The man who blew the whistle on the Trafigura scandal believes it could have been put to rest very early had the People’s National Party (PNP) come “clean” about a controversial $31-million payment from Dutch firm Trafigura Beheer in 2006.
The PNP has been stained by the so-called Trafigura scandal since then Opposition Leader Bruce Golding raised questions about the payment in Parliament.
“All that I sought to do at that time, you know, was to raise serious questions about the probity of the matter,” Golding told The Sunday Gleaner during an interview on Friday.
But the PNP has accused Golding of misleading the Parliament and the nation about much of the information he made publicly about the payment.
At the time, Trafigura Beheer had an oil-lifting contract with the Jamaican Government, formed at the time by the Portia Simpson Miller-led PNP, which had expired the previous year.
But the firm continued to lift oil for Jamaica in 2006 under an interim arrangement that was in place although the then National Contracts Commission had recommended that the new contract be awarded to Glencore Energy UK Limited, the company that emerged as the winning bidder.
“It raises serious questions about whether there was a quid pro quo,” the former Jamaica Labour Party (JLP) leader insisted.
Four PNP functionaries – former Chairman Robert Pickersgill, former General Secretary Colin Campbell, Member of Parliament Phillip Paulwell and businessman Norton Hinds – answered over 200 questions about the payment over four days of hearings in the Jamaican Supreme Court last week.
Simpson Miller, 76, who was PNP president and prime minister at the time, was excused from giving answers on medical grounds.
The court hearing came 15 years after the questions were first posed by the Office of the Director of Public Prosecutions, Jamaica’s designated Central Authority, on behalf of Dutch investigators who were probing whether the payment of 466,000 euros broke any criminal laws in the Netherlands.
“The matter could have gone to bed from the very outset if the PNP had just come clean...if the PNP had just said this is a political donation and we set up this vehicle because Trafigura had said we can’t make donations to political parties,” said Golding.
“The problem is that, if they had done that they would have left Trafigura out in the cold, which they have now done anyway,” he charged, referring to criminal charges filed against the firm.
Trafigura is now on trial in the Netherlands for allegedly bribing public officials there as well as in Jamaica, the United States and the United Kingdom, Ronald Steen, a district attorney in Rotterdam, told this newspaper last week.
Deborah Martin, the attorney who represented Paulwell, indicated last Thursday that the five PNP functionaries “had no difficulty” answering the questions from the outset.
But she explained that fundamental concerns about the process were what led to the legal challenges in the Full Court, the Court of Appeal and Jamaica’s final appellate court, the Judicial Committee of the Privy Council based in the United Kingdom.
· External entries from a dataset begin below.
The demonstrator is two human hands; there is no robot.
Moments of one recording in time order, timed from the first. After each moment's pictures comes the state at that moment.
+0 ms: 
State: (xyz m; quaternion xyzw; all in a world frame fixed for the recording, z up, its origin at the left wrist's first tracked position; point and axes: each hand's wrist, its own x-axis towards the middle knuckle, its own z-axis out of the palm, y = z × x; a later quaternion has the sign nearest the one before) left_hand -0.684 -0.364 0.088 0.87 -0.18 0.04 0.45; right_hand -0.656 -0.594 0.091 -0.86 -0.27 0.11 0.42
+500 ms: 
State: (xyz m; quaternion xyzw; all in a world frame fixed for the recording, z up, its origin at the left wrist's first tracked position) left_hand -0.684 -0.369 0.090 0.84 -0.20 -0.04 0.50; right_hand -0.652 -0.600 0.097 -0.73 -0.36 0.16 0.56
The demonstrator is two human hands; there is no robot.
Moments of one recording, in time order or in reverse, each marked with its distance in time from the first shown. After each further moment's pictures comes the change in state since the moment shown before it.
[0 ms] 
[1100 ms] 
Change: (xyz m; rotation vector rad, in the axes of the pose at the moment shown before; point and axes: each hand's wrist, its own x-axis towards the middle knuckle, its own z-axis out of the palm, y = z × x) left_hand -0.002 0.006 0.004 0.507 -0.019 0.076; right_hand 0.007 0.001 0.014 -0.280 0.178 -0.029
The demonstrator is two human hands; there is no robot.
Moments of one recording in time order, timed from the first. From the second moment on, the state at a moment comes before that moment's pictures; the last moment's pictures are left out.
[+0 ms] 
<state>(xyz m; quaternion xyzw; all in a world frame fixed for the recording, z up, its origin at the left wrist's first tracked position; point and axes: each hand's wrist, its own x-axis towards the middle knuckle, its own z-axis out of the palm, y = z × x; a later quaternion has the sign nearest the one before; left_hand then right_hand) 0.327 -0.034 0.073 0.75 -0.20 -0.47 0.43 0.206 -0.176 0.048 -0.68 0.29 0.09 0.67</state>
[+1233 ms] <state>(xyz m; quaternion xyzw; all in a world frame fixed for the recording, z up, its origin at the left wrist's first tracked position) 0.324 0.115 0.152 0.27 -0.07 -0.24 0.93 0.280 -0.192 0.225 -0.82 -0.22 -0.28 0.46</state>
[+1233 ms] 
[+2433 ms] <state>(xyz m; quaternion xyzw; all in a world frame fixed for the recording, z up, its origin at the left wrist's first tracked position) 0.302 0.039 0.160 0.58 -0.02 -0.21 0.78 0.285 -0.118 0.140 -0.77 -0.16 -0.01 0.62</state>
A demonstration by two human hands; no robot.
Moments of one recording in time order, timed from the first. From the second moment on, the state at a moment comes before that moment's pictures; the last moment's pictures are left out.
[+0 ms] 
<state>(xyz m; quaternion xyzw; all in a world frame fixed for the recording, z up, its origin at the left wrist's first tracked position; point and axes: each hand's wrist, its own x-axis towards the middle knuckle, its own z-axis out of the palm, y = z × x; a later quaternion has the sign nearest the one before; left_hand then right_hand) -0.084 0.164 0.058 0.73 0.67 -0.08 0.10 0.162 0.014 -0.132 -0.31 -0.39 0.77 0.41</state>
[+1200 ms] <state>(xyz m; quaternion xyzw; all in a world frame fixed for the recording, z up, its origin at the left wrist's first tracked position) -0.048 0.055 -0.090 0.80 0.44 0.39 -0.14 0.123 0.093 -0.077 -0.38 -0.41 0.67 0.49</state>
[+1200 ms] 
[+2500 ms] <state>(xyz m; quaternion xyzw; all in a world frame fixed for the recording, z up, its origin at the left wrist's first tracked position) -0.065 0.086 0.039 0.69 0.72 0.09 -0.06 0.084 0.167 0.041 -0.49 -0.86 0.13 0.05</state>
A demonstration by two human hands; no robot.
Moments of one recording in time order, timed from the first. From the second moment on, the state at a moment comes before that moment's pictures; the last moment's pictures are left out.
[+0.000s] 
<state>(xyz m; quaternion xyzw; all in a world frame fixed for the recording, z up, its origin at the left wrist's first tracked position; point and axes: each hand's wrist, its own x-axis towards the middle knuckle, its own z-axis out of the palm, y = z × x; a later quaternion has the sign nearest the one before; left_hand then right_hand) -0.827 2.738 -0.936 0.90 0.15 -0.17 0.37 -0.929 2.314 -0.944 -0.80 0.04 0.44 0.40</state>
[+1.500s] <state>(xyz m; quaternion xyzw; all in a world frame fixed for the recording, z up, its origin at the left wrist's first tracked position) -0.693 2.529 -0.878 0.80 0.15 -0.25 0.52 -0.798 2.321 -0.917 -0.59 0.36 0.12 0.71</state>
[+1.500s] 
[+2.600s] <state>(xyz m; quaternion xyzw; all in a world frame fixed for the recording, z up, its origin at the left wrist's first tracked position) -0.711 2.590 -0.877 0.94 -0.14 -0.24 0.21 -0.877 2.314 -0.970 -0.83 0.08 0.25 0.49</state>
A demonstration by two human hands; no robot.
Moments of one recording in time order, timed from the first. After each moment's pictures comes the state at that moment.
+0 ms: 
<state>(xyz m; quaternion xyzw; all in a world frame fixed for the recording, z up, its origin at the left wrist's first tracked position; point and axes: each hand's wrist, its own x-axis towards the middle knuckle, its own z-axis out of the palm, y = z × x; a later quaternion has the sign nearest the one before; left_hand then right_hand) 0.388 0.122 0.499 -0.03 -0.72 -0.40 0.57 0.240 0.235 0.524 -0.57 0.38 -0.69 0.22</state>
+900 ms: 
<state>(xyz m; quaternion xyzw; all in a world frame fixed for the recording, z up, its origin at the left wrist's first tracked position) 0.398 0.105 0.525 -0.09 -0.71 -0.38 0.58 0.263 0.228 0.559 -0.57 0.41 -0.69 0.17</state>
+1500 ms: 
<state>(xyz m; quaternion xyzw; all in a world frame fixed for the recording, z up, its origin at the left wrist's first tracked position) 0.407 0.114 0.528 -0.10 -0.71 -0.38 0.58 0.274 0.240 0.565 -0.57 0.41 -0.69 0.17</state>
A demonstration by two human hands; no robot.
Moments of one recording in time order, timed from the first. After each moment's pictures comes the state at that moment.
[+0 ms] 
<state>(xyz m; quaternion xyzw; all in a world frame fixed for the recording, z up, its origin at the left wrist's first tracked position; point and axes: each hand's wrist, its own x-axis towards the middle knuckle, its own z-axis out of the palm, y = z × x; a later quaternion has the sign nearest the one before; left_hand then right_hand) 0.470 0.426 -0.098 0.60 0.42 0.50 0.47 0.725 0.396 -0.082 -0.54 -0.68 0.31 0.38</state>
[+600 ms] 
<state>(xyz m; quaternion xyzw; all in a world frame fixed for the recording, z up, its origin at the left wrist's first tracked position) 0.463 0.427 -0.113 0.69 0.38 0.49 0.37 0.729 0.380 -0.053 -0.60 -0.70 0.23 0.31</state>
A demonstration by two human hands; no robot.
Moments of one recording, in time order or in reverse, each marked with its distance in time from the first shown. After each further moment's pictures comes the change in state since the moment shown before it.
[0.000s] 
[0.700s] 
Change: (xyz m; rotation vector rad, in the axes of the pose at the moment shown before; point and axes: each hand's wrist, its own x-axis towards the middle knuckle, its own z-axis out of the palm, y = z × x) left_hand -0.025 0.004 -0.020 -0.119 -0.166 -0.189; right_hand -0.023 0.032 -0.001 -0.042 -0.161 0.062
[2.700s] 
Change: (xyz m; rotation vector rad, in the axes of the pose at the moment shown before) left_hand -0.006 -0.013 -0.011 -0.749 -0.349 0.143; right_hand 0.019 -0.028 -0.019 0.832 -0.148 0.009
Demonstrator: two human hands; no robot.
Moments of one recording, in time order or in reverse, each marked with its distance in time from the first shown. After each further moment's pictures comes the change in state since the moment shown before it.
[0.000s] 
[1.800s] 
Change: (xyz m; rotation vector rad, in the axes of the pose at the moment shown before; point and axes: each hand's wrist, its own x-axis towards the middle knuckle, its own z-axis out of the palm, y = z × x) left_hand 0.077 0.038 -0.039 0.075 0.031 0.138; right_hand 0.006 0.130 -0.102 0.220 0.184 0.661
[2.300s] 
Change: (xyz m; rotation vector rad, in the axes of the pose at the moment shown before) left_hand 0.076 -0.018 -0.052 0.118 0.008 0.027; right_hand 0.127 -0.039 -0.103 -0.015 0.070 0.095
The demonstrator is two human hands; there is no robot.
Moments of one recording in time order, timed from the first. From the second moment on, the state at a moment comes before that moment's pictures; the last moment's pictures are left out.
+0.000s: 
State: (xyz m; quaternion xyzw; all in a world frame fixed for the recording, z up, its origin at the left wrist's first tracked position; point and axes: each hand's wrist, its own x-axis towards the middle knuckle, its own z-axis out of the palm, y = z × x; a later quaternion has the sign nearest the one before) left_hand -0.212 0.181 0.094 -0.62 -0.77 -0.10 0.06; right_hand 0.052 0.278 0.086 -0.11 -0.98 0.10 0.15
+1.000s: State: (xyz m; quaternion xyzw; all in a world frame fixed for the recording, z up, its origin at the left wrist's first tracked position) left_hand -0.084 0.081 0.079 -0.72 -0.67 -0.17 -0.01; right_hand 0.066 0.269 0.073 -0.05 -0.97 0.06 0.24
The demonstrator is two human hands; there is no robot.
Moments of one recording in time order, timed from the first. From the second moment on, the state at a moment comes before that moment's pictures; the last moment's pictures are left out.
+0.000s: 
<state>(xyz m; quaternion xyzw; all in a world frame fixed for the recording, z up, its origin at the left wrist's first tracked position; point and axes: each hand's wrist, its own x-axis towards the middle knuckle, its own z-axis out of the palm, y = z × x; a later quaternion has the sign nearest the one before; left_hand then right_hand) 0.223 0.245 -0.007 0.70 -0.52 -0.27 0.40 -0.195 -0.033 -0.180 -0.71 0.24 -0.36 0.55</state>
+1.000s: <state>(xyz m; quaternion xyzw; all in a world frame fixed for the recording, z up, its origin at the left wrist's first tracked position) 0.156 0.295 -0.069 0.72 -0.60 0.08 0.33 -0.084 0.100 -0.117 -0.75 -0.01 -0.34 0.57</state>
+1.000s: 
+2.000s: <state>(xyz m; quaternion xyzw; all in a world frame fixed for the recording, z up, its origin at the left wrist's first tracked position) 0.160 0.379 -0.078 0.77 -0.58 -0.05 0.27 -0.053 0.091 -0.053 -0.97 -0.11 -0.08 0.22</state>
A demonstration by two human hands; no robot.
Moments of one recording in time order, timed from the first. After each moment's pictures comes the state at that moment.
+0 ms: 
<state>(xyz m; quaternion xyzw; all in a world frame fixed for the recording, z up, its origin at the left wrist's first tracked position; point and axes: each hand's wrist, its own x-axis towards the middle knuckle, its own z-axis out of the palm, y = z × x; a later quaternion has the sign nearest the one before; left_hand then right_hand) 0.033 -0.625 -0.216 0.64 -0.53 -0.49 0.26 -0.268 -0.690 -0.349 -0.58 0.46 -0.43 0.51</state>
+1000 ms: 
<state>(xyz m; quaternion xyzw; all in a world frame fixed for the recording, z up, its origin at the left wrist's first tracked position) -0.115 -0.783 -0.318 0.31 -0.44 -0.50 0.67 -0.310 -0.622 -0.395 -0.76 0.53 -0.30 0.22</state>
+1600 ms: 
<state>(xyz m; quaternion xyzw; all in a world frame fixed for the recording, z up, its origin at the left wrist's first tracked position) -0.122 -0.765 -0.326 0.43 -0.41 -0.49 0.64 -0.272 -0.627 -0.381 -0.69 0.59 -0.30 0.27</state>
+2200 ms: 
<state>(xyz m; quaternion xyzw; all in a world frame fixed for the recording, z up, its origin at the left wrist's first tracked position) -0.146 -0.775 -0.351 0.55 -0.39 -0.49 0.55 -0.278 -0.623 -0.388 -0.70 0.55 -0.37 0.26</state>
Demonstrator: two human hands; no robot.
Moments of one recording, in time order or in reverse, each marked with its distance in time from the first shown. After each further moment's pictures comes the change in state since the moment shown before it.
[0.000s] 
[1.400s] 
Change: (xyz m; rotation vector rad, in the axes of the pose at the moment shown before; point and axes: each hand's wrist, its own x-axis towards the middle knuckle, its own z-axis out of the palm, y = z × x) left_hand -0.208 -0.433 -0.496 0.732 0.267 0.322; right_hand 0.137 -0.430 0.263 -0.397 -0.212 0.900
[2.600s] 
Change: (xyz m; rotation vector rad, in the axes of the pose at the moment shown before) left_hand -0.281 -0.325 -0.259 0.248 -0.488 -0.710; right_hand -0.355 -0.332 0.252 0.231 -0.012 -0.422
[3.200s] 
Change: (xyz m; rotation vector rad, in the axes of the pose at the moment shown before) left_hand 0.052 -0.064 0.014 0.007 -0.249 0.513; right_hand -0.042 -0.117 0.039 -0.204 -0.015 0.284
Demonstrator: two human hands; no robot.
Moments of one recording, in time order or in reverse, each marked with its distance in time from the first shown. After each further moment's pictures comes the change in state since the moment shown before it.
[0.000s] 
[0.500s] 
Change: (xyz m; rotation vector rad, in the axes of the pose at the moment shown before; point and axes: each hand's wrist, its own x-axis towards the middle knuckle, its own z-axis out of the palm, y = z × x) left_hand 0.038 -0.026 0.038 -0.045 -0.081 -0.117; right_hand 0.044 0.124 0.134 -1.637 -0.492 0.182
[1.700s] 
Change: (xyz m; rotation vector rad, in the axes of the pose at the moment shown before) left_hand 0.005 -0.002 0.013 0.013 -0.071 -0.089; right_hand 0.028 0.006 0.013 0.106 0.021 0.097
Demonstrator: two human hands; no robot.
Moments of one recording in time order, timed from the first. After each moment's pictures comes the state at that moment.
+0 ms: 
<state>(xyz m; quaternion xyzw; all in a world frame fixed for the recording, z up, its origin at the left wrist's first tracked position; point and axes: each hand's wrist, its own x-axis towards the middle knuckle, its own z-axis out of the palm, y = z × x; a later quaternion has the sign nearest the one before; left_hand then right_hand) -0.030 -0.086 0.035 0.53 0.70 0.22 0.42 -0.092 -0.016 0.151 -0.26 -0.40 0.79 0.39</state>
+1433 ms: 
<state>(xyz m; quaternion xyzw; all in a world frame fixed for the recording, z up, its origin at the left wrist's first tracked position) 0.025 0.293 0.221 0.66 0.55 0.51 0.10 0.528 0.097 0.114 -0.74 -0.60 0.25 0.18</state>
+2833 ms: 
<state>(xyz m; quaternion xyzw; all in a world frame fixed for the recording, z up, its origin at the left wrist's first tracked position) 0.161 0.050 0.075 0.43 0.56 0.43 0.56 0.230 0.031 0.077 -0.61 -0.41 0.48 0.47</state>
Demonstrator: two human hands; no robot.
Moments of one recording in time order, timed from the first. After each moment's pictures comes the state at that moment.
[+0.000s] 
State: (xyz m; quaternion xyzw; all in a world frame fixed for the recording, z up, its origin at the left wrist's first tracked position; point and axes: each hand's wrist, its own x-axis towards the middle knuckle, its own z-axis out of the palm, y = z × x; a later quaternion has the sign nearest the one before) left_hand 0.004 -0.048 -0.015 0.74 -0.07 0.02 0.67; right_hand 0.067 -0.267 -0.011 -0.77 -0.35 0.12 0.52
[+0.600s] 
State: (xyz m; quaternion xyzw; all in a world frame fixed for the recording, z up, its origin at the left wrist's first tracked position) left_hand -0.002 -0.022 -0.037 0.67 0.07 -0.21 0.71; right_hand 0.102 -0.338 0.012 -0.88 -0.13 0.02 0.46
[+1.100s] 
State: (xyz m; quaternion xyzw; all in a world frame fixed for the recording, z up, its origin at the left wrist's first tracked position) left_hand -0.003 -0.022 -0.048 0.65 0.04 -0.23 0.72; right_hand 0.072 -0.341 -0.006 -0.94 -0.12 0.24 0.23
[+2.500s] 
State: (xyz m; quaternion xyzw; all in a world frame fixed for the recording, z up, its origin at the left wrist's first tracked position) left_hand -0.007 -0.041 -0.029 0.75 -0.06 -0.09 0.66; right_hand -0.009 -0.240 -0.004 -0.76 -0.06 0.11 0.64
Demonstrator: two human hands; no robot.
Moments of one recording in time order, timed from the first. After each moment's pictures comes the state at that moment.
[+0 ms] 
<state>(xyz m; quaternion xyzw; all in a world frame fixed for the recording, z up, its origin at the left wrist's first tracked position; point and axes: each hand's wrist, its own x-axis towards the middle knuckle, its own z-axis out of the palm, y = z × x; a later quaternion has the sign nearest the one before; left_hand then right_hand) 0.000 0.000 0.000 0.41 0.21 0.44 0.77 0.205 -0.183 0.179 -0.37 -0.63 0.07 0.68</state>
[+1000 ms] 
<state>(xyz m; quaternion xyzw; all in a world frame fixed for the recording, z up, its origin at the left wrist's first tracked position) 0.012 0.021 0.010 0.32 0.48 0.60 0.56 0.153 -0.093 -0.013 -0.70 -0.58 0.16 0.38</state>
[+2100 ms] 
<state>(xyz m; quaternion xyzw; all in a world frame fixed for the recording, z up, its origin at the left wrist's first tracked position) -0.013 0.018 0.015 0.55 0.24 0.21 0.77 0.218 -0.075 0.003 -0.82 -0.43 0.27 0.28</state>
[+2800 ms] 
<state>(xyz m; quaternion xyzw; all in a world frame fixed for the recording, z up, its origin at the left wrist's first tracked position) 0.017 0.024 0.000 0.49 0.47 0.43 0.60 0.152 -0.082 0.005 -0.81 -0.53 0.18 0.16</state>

A central issue, she said, was that Jamaican citizens were being compelled, by court order, to give witness statements in public at the investigatory stage and whether that amounted to a breach of their constitutional rights.
“So, we spent a lot of time trying to get an understanding as to what would be the best process in Jamaica in circumstances where we have no regulations,” said Martin, underscoring a major flaw with the Mutual Assistance Criminal Matters Act.
Those arguments were, however, shot down by the Full Court, the Appeal Court and the Privy Council.
“The court was entitled to consider the public importance of, and interest in, the investigation, together with the public profile of the witnesses, were relevant to the question whether the proceedings should take place in public,” the Privy Council said, affirming the judgment of the Jamaica Appeal Court.